> _INSTRUCTIONS FOR THE TASK_
All of the data below is to be printed again exactly.
*** INPUT DATA ***
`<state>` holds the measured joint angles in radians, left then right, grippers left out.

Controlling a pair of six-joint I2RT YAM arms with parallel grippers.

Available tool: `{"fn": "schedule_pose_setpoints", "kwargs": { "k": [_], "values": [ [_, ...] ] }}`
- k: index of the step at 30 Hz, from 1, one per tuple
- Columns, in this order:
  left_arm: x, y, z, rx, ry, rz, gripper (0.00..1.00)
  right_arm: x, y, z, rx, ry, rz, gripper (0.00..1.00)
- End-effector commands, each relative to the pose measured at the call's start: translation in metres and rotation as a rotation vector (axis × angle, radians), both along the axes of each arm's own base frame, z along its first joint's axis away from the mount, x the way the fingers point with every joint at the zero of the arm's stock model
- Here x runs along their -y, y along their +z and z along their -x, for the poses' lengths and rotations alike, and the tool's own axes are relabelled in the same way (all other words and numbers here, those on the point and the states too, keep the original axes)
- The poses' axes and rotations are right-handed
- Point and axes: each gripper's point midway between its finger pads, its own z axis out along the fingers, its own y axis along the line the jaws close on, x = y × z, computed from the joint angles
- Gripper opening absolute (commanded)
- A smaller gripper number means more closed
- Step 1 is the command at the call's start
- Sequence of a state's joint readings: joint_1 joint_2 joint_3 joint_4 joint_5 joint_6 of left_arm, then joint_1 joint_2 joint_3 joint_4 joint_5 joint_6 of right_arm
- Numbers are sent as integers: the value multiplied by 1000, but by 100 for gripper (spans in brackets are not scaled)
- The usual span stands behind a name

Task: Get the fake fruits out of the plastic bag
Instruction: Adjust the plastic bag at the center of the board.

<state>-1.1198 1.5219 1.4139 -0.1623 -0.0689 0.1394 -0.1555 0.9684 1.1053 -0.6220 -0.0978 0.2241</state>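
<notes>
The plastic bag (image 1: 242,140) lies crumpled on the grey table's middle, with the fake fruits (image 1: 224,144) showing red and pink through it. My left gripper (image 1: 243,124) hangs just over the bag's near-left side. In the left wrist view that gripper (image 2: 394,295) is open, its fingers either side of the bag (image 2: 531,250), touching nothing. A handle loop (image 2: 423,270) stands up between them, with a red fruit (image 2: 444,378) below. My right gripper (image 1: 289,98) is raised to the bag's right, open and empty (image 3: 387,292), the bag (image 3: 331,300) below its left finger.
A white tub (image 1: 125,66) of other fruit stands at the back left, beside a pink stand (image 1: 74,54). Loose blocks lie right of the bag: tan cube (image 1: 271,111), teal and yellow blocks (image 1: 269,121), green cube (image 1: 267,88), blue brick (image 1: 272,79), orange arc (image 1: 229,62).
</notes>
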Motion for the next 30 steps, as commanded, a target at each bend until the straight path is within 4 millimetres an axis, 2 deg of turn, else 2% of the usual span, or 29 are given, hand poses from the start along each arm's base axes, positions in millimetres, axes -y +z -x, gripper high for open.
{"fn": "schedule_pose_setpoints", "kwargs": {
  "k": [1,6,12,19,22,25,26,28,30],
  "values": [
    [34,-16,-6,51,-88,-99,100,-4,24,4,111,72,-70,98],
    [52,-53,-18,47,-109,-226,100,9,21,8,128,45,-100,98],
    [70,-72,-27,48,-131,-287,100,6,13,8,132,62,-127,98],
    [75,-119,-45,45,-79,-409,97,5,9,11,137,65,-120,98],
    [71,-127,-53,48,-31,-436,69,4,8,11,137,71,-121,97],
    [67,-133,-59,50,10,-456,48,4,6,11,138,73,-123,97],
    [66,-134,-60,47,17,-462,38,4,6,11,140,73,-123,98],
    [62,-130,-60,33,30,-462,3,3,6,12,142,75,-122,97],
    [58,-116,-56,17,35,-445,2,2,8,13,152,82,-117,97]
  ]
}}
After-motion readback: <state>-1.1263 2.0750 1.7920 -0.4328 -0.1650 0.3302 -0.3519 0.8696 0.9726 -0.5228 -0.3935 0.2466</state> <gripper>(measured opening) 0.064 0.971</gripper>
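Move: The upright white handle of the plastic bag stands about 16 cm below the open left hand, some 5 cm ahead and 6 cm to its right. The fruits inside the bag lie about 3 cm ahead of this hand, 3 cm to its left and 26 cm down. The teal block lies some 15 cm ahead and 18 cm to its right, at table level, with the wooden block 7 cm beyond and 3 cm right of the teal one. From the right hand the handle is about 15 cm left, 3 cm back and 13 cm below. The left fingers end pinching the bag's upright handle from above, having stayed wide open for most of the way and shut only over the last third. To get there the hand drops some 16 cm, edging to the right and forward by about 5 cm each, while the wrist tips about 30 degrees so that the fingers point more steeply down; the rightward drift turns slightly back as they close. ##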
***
> _ANSWER AREA_
`<state>` holds the measured joint angles in radians, left then right, grippers left out.

Controlling a pair of six-joint I2RT YAM arms with parallel grippers.

Available tool: `{"fn": "schedule_pose_setpoints", "kwargs": { "k": [_], "values": [ [_, ...] ] }}`
- k: index of the step at 30 Hz, from 1, one per tuple
- Columns, in this order:
  left_arm: x, y, z, rx, ry, rz, gripper (0.00..1.00)
  right_arm: x, y, z, rx, ry, rz, gripper (0.00..1.00)
- End-effector commands, each relative to the pose measured at the call's start: translation in metres and rotation as a rotation vector (axis × angle, radians), both along the axes of each arm's own base frame, z along its first joint's axis away from the mount, x the way the fingers point with every joint at the zero of the arm's stock model
- Here x runs along their -y, y along their +z and z along their -x, for the poses' lengths and rotations alike, and the tool's own axes are relabelled in the same way (all other words and numbers here, those on the point and the states too, keep the original axes)
- The poses' axes and rotations are right-handed
- Point and axes: each gripper's point midway between its finger pads, its own z axis out along the fingers, its own y axis along the line the jaws close on, x = y × z, computed from the joint angles
- Gripper opening absolute (commanded)
- A smaller gripper number means more closed
- Step 1 is the command at the call's start
- Sequence of a state's joint readings: joint_1 joint_2 joint_3 joint_4 joint_5 joint_6 of left_arm, then joint_1 joint_2 joint_3 joint_4 joint_5 joint_6 of right_arm
- Numbers are sent as integers: the value multiplied by 1000, but by 100 for gripper (spans in brackets are not scaled)
- The usual span stands behind a name

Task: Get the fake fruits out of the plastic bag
Instruction: Adjust the plastic bag at the center of the board.

<state>-1.1198 1.5219 1.4139 -0.1623 -0.0689 0.1394 -0.1555 0.9684 1.1053 -0.6220 -0.0978 0.2241</state>
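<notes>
The plastic bag (image 1: 242,140) lies crumpled on the grey table's middle, with the fake fruits (image 1: 224,144) showing red and pink through it. My left gripper (image 1: 243,124) hangs just over the bag's near-left side. In the left wrist view that gripper (image 2: 394,295) is open, its fingers either side of the bag (image 2: 531,250), touching nothing. A handle loop (image 2: 423,270) stands up between them, with a red fruit (image 2: 444,378) below. My right gripper (image 1: 289,98) is raised to the bag's right, open and empty (image 3: 387,292), the bag (image 3: 331,300) below its left finger.
A white tub (image 1: 125,66) of other fruit stands at the back left, beside a pink stand (image 1: 74,54). Loose blocks lie right of the bag: tan cube (image 1: 271,111), teal and yellow blocks (image 1: 269,121), green cube (image 1: 267,88), blue brick (image 1: 272,79), orange arc (image 1: 229,62).
</notes>
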Motion for the next 30 steps, as commanded, a target at each bend until the straight path is within 4 millimetres an axis, 2 deg of turn, else 2% of the usual span, or 29 are given, hand poses from the start along each arm's base axes, positions in millimetres, axes -y +z -x, gripper high for open.
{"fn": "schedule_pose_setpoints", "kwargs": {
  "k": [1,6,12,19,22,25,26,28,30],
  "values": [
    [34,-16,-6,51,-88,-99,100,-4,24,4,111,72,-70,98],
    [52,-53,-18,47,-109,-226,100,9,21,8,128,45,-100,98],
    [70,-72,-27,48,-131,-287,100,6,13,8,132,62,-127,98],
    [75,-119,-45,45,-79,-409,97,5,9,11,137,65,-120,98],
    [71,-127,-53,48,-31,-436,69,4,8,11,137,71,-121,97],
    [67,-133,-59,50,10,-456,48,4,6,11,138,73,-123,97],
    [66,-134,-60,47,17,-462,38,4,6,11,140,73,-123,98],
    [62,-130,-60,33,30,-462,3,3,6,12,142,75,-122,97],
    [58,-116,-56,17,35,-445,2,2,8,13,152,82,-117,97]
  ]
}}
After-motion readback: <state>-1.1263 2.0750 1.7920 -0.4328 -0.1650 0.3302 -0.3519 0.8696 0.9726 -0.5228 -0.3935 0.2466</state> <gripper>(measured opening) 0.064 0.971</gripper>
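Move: The upright white handle of the plastic bag stands about 16 cm below the open left hand, some 5 cm ahead and 6 cm to its right. The fruits inside the bag lie about 3 cm ahead of this hand, 3 cm to its left and 26 cm down. The teal block lies some 15 cm ahead and 18 cm to its right, at table level, with the wooden block 7 cm beyond and 3 cm right of the teal one. From the right hand the handle is about 15 cm left, 3 cm back and 13 cm below. The left fingers end pinching the bag's upright handle from above, having stayed wide open for most of the way and shut only over the last third. To get there the hand drops some 16 cm, edging to the right and forward by about 5 cm each, while the wrist tips about 30 degrees so that the fingers point more steeply down; the rightward drift turns slightly back as they close. ##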

Nothing more remains in this exercise.